Please write out the full listing beneath this line exactly, skipping its images.
RAW DATA section start
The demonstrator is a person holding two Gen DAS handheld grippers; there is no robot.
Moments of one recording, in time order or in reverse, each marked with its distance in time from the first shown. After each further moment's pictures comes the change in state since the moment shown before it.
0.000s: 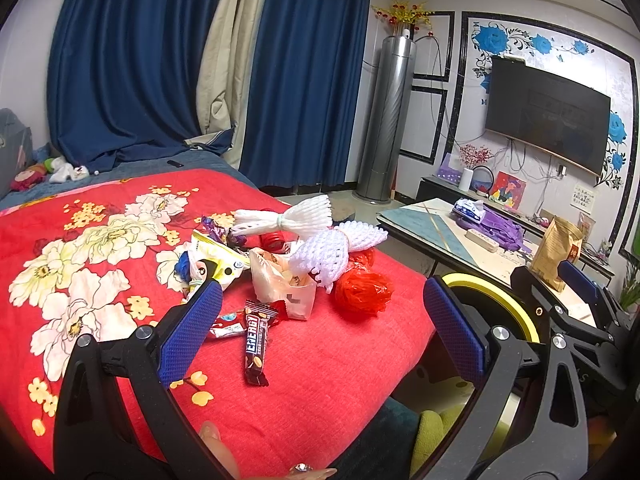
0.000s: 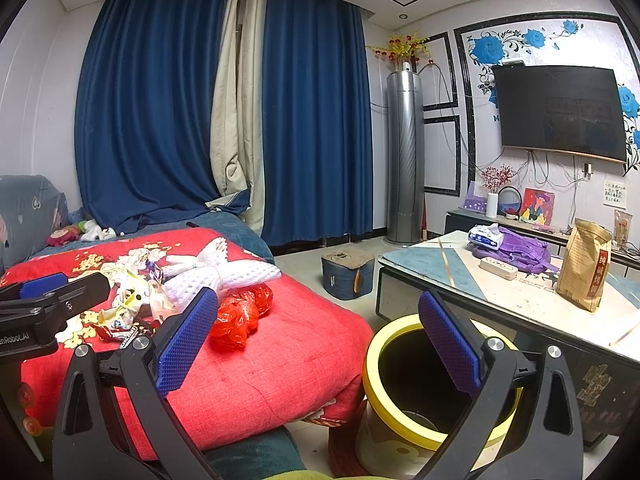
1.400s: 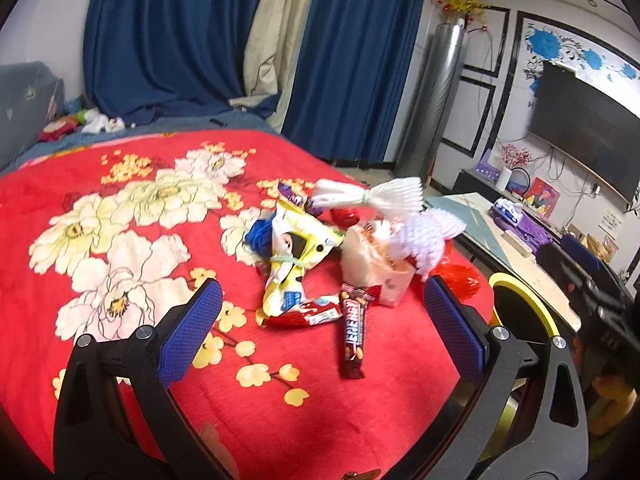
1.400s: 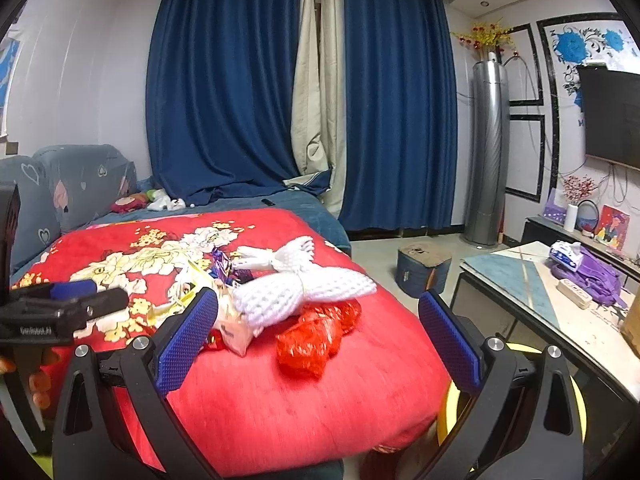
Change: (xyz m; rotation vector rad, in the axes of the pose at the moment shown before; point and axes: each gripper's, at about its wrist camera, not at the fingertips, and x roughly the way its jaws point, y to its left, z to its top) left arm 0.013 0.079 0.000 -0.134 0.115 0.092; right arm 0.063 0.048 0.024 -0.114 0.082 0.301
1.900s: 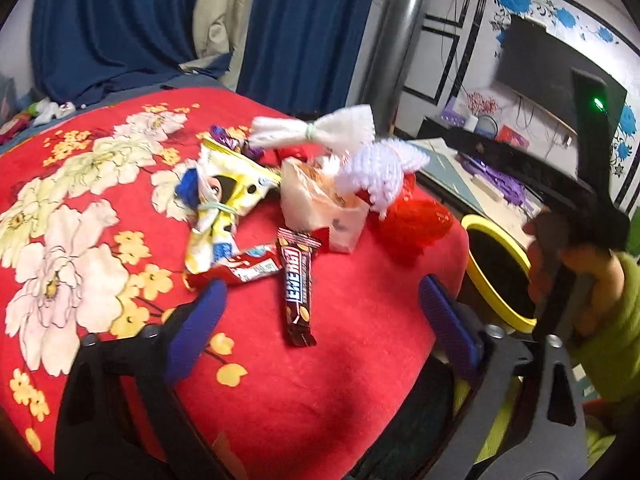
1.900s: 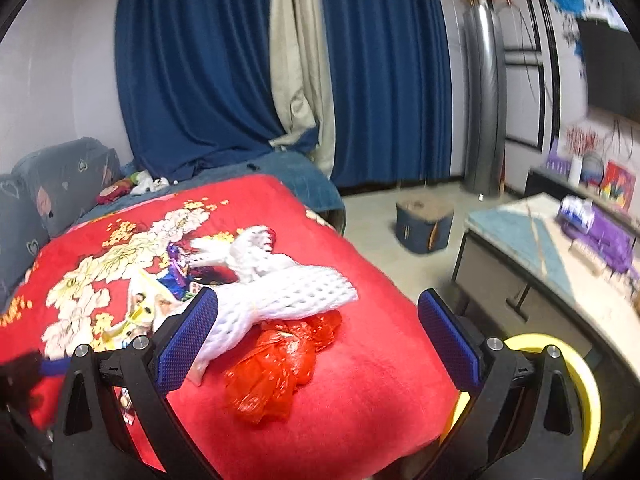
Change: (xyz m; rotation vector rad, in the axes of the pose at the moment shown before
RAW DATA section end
RESPONSE FOR THIS EXERCISE:
The demonstrator is a person holding two Gen DAS handheld grippers; there is no robot.
Moments of one recording, in time order or in reverse, each marked with its distance in time from the first shown. After each further moment's pictures comes the change in state since the moment shown before it.
0.000s: 
0.000s: 
1.400s: 
1.400s: 
Change: (xyz m; rotation vector rad, in the axes of the pose at the moment shown before; point and axes: each gripper's, at about its wrist camera, not at the fingertips, and x roughly the way its jaws point, y to its left, z to its top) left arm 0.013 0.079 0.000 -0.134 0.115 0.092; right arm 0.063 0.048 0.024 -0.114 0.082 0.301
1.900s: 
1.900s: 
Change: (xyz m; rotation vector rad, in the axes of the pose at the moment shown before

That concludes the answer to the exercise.